AN UNSUPPORTED CHARGE.—George Watkins, a lad of respectable appearance, was charged with housebreaking at Goytrey. Mr Greenway defended. The prosecutor, Henry Plaisted, deposed that his house was broken open, sometime on 5th December last, during his absence, and that a box in his bedroom was partly wrenched open, and a quantity of loose silver and coppers taken out. There was the mark of the heel of a boot left on a sheet that lay on the floor of the bedroom, and the mark was the size of the defendant’s boots. The only other evidence affecting the accused, was that of another lad, who said he saw him near Plaisted’s gate on the day named. Case dismissed.

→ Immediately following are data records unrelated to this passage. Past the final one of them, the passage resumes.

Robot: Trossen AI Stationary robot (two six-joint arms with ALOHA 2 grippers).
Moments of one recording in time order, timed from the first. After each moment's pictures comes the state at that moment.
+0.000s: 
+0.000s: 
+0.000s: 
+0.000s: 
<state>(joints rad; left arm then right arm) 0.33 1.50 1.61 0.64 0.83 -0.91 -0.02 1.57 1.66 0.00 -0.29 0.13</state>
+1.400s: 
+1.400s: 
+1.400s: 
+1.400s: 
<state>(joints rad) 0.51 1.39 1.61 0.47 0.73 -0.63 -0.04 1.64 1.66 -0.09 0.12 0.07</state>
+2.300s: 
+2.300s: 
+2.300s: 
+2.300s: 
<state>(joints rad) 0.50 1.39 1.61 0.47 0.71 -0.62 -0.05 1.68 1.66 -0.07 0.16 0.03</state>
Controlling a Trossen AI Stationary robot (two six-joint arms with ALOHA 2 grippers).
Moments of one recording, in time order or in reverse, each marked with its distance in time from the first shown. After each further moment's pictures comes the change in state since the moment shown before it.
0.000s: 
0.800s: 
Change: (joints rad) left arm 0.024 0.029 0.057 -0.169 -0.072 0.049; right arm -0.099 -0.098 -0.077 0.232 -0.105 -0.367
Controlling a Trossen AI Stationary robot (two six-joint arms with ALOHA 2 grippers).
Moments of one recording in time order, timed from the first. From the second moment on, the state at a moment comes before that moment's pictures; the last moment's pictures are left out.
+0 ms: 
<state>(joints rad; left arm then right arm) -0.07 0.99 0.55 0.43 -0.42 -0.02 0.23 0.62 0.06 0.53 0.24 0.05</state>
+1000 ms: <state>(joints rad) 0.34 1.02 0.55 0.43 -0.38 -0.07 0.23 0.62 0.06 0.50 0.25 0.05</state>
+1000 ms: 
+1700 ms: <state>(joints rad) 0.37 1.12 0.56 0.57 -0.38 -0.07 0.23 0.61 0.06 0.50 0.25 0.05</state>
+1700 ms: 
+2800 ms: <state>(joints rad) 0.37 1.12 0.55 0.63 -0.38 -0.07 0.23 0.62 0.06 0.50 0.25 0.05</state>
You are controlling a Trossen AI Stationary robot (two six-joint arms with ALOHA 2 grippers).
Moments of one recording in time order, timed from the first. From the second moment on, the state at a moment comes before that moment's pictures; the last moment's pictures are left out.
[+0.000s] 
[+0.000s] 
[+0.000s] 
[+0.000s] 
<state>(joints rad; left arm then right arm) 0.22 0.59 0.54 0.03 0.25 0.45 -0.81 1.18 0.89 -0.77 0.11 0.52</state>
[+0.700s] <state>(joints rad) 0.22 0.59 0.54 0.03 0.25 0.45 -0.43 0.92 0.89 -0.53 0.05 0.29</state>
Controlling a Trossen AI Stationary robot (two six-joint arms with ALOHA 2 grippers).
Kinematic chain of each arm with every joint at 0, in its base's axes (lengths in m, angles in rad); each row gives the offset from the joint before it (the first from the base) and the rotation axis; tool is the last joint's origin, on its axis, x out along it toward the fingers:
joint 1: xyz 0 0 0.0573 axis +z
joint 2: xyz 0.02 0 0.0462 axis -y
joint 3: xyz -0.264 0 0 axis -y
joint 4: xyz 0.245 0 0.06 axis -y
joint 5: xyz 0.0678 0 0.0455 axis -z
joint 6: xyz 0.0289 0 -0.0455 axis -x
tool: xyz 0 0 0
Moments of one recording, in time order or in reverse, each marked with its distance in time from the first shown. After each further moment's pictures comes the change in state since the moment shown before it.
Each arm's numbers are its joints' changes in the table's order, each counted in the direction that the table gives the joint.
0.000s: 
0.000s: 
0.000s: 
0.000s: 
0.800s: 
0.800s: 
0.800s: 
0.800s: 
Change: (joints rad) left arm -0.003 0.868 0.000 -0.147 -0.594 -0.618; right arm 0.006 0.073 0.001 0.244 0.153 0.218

GETTING INTO A HOUSE AT GOYTREY.—Elizabeth Thomas was charged with stealing 2s. 6d., the moneys of George Watkins, at Goytrey, on the 16th inst. Mrs Watkins stated that on her return home on the day named, she found that her house, which was left locked, had been broken open. Prisoner was found in one of the bedrooms, and had put the half-crown and some other things into the holes in the wall, where the police discovered them. The girl had been in the habit of going to the house, and had been very kindly treated. Sentenced to 3 weeks’ hard labour.
JOHN HARRIS v JOHN PHILLIPS.—claim 17s. 3d., for work done as carpenter, in the parish of Goytrey. To pay by two instalments.
CHARGE OF TRESPASS.—William Morris, charged with trespass on lands of Thomas James, at Mamhilad for the purpose of cutting twigs for basketmaking, was discharged, as the witness against him, a besom maker, named Rawlings, proved himself unworthy of belief, by denying that he had received parish pay under the pretence of being blind, while it was well-known that he had done so.
TRYING HIS RIGHT.—John Waters, of Goytrey, was summoned for encroachment, by depositing a quantity of mould on the side of the highway within 15 feet of the centre of the road. Henry Williams, surveyor, stated that he had seen the mould, and was instructed by the Highway Board to prosecute. Mr Greenway said he would admit that the defendant put the mould there, but it was on his own land, over which he had exercised right of ownership upwards of 30 years. The late Mr Owen tried to get him from there, and issued a writ; so that the case was now in the Court of Queen’s Bench, and this Bench had no jurisdiction. The case was adjourned.
At the parish church of St. George, Gloucester, April 14, by the father of the bride, assisted by the Rev. Richard Byrde, the Rev. Frederick Louis Byrde, the son of Henry Charles Byrde, Esq., J.P., of Goytrey house, Monmouthshire, to Christiana Nattle youngest daughter of the Rev. T. N. Grigg, vicar.
FROM THE ‘LONDON GAZETTE’.—Bankrupt, Tuesday, May 18.—Joshua Evans, Llanover, clerk in holy orders, May 29, Bristol.